In [1]:
import pandas as pd

def tag_rows_from_sheet1(file_path):
    """
    Reads two sheets from an Excel file, tags rows from Sheet 1 that exist in Sheet 2,
    and returns a new DataFrame with an additional column indicating the tag.

    Args:
        file_path (str): The path to the Excel file.

    Returns:
        pandas.DataFrame: A DataFrame containing data from Sheet 1 with an additional column
                         indicating if the row exists in Sheet 2.
    """

    # Read both sheets into DataFrames
    df1 = pd.read_excel(file_path, sheet_name='Sheet1', usecols=['key', 'value'])
    df2 = pd.read_excel(file_path, sheet_name='Sheet2', usecols=['key', 'value'])

    # Merge the DataFrames based on the 'key' column to find matching rows
    merged_df = pd.merge(df1, df2, on='key', how='left', indicator='_merge')

    # Create a new column to indicate if a row exists in Sheet 2
    df1['exists_in_sheet2'] = (merged_df['_merge'] == 'both').astype(int)

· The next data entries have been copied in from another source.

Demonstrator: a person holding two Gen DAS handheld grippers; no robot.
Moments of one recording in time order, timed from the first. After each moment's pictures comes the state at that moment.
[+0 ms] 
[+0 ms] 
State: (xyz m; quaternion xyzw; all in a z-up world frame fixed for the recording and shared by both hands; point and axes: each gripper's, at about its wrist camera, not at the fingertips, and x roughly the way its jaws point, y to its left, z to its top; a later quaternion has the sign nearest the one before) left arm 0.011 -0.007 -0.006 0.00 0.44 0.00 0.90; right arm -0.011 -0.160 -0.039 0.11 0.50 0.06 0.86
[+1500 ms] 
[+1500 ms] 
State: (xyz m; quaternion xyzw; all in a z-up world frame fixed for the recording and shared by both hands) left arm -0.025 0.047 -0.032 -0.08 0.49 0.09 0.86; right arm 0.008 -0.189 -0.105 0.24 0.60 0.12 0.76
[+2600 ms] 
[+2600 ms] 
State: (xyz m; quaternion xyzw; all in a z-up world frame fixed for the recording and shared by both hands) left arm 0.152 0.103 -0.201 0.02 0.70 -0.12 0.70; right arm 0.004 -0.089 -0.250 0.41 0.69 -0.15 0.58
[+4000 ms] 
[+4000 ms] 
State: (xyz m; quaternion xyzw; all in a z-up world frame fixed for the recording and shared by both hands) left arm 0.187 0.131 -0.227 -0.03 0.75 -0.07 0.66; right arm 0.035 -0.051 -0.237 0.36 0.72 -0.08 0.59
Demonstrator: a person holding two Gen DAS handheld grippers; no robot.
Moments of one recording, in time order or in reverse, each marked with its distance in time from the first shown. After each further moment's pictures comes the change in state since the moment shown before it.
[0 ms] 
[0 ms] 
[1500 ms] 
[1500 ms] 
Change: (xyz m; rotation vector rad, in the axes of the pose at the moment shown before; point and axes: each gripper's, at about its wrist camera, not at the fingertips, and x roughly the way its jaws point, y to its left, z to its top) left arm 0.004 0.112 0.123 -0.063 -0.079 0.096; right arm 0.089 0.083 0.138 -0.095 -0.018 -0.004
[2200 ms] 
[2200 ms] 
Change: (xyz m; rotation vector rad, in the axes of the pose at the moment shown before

    # Drop the unnecessary '_merge' column
    df1.drop(columns=['_merge'], inplace=True)

    return df1

In [2]:
# Example usage:
file_path = '360-zi-category.xlsx'
sheets = ["360-zi-category", "most-frequent-zi"]

In [4]:
df1 = pd.read_excel(file_path, sheet_name=sheets[0])
df2 = pd.read_excel(file_path, sheet_name=sheets[1])

In [5]:
df1.columns, df2.columns 

(Index(['Zi', 'Category'], dtype='object'), Index(['part'], dtype='object'))

In [6]:
tagged_zi = df2["part"].to_list()

In [9]:
tagged_zi_str = ""
for i in "".join(tagged_zi):
    if i.strip():
        tagged_zi_str += i.strip()

In [10]:
tagged_zi_str

'氵水木艹草口扌手亻人阝城月土地女虫忄心日王⺮竹纟讠言辶钅金火心目禾足疒病石一又山宀家鸟攵贝巾车衤衣犭力米隹十田酉页马大刂刀羽欠广人穴丿礻示羊殳言冖革罒白饣食刀厂耳立寸糸戈非皿子冫水雨八彳亠尸方丷衣丶夫分且鬼几工丨彡走鱼斤黑厶弓犬囗干门甫士由占小令'

In [12]:
df1["common_flag"] = df1["Zi"].map(lambda x: 'Y' if x in tagged_zi_str else '')

In [14]:
df1["baidu_url"] = ""

In [15]:
df1 

Unnamed: 0,Zi,Category,common_flag,baidu_url
0,金,Nature,Y,
1,木,Nature,Y,
2,水,"Nature, Social-Activity",Y,
3,火,Nature,Y,
4,土,Nature,Y,
...,...,...,...,...
346,之,Abstract-Literature,,
347,乎,Abstract-Literature,,
348,者,Abstract-Literature,,
349,矣,Abstract-Literature,,


In [16]:
df1.to_excel('360-zi-category-v2.xlsx', index=False)